Your task
Taking the line that contains "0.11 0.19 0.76" as the first, copy each line exactly up to and including the last line below.

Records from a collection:

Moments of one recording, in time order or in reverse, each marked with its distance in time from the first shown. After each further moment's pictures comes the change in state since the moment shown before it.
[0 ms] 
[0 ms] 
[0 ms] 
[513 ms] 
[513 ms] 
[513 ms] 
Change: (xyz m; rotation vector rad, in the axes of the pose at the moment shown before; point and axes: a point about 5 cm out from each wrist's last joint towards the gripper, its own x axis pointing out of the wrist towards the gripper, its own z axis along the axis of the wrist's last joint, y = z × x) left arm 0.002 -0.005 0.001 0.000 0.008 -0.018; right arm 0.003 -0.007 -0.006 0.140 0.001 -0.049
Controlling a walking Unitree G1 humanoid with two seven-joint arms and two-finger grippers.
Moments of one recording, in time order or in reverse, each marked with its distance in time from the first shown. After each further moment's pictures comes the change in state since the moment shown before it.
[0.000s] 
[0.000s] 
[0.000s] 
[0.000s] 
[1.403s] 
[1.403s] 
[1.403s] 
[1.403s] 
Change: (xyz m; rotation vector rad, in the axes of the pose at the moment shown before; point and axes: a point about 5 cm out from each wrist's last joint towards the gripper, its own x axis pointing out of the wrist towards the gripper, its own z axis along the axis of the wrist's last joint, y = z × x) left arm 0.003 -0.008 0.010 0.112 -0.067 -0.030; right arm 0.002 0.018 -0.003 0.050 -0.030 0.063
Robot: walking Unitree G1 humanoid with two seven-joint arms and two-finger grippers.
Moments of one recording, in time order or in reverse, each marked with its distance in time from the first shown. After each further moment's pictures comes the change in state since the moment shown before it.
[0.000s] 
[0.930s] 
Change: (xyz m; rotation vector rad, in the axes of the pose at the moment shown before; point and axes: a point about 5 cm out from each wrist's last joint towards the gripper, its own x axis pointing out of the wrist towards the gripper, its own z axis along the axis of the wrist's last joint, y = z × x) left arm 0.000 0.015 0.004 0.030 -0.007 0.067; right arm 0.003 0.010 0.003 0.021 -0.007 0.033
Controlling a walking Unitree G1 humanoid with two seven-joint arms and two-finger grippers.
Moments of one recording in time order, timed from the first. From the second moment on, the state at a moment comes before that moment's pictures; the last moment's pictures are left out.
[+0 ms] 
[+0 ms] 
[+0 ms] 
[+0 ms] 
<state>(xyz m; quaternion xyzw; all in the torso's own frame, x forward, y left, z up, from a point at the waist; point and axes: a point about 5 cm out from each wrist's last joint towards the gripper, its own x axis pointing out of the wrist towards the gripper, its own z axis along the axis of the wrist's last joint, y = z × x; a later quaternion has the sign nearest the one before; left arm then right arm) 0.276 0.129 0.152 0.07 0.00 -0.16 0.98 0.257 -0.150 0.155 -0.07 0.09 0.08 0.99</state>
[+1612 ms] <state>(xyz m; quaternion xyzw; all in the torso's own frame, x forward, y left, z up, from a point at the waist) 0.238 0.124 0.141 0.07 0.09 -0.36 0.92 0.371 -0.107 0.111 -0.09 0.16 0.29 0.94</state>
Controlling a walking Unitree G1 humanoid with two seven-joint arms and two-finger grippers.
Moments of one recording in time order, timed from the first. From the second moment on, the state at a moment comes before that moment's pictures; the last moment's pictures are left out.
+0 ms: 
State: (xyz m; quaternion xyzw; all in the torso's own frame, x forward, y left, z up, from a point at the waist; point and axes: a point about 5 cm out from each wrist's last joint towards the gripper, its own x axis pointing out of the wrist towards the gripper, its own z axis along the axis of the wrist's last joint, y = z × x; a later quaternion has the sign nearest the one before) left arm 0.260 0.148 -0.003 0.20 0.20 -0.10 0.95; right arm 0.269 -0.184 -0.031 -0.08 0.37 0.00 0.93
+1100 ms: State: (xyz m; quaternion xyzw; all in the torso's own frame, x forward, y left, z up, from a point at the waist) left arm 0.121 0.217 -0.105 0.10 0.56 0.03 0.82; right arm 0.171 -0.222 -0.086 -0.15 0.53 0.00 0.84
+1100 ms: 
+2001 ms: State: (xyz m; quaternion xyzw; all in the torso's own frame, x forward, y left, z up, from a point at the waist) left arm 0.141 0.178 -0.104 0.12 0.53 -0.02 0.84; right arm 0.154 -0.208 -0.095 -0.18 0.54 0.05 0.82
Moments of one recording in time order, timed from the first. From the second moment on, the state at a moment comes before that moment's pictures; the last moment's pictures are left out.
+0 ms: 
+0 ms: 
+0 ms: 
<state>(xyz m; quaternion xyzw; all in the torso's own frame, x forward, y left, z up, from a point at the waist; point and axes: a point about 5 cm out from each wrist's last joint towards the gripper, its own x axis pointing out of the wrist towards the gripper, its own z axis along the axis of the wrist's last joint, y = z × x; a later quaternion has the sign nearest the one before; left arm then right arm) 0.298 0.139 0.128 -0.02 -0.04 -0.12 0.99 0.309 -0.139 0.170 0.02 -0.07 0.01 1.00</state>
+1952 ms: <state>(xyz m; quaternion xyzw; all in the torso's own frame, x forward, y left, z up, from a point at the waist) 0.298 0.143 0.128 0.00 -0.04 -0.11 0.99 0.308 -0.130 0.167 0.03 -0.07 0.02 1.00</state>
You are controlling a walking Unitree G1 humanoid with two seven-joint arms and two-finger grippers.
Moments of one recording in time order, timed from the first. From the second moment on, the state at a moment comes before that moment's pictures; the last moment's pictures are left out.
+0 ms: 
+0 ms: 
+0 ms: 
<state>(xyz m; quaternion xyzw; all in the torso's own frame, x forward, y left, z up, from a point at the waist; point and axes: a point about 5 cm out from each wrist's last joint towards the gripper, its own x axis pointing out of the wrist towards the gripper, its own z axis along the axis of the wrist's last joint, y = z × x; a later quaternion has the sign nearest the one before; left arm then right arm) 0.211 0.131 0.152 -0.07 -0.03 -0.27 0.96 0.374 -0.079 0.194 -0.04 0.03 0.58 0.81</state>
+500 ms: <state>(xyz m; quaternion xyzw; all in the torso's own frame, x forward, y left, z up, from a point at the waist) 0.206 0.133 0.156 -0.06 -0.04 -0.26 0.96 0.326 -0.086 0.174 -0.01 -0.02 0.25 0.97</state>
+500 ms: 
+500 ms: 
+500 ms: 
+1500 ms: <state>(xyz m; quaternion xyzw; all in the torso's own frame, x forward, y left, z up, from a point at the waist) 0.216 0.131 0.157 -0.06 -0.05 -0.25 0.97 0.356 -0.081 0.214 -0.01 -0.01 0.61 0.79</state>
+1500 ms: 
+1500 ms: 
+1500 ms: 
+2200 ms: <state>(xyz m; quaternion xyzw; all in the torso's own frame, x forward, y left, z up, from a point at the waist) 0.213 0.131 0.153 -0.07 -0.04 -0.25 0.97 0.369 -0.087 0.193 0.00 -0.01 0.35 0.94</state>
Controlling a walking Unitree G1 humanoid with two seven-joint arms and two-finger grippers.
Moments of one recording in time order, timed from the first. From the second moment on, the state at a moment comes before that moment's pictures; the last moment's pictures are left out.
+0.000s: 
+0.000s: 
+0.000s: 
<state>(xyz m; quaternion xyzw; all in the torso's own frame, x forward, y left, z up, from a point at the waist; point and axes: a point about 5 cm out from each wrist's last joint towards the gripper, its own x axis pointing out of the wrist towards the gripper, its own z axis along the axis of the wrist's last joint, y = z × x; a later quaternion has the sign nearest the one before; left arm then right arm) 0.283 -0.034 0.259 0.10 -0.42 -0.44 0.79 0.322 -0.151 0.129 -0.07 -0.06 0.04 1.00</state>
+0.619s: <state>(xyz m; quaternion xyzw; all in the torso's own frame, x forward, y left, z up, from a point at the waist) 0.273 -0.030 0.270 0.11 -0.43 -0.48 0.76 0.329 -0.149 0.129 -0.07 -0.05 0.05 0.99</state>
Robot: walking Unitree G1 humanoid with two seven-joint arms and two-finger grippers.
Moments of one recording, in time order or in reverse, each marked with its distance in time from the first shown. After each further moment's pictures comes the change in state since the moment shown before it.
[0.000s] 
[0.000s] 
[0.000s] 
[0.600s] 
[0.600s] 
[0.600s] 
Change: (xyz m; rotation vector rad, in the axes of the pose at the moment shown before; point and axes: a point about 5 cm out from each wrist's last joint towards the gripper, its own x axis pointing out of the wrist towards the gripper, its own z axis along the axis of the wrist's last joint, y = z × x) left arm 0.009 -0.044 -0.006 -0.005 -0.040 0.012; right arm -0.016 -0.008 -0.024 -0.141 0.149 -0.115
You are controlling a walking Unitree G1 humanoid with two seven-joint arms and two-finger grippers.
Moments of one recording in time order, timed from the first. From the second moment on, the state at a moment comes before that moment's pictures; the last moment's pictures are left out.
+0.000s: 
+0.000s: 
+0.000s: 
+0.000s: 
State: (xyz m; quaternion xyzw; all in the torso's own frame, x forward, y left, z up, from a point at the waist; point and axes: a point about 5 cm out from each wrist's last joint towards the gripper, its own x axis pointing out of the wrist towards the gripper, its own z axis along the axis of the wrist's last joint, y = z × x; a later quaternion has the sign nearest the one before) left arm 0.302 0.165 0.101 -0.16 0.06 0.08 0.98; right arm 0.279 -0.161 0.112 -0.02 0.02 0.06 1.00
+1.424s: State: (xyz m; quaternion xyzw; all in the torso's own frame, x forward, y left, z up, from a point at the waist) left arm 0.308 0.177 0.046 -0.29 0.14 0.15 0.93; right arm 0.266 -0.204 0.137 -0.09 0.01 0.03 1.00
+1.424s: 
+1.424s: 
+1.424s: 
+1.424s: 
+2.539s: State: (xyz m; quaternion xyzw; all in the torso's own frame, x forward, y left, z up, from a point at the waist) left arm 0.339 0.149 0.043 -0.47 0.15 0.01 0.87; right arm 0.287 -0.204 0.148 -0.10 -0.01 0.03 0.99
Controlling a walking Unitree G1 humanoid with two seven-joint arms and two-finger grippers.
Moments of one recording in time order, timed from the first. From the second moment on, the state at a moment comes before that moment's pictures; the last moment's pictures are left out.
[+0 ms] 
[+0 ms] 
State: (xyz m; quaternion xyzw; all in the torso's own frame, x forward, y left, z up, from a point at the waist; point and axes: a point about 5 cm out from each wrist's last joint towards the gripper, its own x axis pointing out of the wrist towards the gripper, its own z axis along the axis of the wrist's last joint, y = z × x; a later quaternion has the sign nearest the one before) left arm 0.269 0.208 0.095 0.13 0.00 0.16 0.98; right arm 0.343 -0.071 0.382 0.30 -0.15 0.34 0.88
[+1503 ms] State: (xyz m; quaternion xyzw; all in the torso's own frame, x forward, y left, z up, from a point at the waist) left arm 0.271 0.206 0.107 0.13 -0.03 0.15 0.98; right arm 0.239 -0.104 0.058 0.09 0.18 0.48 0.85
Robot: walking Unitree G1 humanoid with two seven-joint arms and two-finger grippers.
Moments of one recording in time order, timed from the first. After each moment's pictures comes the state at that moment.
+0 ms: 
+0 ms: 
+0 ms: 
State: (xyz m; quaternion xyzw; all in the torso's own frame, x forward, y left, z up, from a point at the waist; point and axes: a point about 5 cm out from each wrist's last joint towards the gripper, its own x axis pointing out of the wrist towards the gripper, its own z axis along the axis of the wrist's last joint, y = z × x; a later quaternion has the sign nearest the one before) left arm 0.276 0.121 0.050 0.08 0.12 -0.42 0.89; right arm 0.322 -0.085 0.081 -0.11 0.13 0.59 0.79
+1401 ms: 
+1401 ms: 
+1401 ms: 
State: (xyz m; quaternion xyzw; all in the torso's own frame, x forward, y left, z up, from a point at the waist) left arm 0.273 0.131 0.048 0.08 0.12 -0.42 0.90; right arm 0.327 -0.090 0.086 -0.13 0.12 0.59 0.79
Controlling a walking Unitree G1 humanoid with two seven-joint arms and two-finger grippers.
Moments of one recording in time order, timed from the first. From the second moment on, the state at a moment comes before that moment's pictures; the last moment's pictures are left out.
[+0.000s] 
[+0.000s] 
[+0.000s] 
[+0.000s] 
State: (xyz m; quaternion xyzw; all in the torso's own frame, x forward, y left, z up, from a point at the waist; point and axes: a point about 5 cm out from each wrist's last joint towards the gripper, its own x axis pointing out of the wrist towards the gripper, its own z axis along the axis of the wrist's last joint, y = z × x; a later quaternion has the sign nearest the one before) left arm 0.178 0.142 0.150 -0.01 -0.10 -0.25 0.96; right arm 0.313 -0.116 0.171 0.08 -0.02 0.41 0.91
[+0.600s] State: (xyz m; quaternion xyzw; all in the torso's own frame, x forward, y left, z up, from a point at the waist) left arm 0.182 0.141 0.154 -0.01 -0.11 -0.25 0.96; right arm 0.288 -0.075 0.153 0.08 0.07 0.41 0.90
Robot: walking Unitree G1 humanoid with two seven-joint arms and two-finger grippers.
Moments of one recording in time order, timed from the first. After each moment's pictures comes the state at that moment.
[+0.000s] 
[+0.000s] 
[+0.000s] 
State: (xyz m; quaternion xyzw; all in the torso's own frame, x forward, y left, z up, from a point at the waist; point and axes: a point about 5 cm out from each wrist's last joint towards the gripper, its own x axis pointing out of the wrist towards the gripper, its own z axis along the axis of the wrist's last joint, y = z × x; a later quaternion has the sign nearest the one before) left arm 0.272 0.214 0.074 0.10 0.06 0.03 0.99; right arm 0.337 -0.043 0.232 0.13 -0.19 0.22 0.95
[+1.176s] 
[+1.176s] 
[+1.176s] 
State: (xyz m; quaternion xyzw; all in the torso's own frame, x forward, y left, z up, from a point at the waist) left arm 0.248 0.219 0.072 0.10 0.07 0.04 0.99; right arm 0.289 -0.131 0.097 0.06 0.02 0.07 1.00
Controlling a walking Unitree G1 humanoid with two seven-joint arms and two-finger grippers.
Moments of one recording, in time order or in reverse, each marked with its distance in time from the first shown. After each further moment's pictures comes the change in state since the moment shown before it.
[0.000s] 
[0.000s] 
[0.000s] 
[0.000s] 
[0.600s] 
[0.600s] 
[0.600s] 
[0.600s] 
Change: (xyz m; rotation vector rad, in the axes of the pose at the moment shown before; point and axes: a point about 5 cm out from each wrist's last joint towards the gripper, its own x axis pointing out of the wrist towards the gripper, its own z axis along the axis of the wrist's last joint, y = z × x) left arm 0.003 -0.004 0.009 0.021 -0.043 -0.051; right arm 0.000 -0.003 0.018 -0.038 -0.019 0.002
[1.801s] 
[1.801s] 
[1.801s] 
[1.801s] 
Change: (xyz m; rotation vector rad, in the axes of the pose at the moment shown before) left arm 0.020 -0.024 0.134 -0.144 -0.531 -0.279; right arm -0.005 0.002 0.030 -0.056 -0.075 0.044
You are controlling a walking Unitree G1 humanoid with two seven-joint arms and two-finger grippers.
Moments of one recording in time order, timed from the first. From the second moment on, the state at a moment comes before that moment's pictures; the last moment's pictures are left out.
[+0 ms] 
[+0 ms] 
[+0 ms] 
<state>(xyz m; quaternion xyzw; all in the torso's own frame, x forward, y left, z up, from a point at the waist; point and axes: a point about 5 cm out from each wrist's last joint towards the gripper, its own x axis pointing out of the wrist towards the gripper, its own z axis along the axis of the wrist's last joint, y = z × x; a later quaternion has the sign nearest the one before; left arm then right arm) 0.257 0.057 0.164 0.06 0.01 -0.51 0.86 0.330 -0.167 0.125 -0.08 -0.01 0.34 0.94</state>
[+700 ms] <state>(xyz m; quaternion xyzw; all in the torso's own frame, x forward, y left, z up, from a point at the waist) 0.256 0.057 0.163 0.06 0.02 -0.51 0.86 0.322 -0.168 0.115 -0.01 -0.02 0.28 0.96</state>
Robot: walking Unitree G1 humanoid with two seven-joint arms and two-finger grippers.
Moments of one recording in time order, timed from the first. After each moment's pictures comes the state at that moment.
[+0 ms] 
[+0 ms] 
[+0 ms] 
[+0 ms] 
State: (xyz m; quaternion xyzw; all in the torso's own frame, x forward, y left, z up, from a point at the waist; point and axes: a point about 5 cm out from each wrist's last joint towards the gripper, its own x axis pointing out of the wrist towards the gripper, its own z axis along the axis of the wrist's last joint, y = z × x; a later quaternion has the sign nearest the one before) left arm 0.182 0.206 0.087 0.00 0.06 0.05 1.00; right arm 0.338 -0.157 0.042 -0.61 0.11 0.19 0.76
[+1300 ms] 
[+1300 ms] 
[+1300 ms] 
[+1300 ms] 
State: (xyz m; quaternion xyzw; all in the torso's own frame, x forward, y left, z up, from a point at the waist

Answer for this exercise
State: (xyz m; quaternion xyzw; all in the torso's own frame, x forward, y left, z up, from a point at the waist; point and axes: a point about 5 cm out from each wrist's last joint towards the gripper, its own x axis pointing out of the wrist towards the gripper, its own z axis along the axis of the wrist's last joint, y = z × x; a later quaternion has the sign nearest the one before) left arm 0.182 0.206 0.087 0.00 0.06 0.05 1.00; right arm 0.338 -0.157 0.042 -0.61 0.11 0.19 0.76
[+1300 ms] 
[+1300 ms] 
[+1300 ms] 
[+1300 ms] 
State: (xyz m; quaternion xyzw; all in the torso's own frame, x forward, y left, z up, from a point at the waist

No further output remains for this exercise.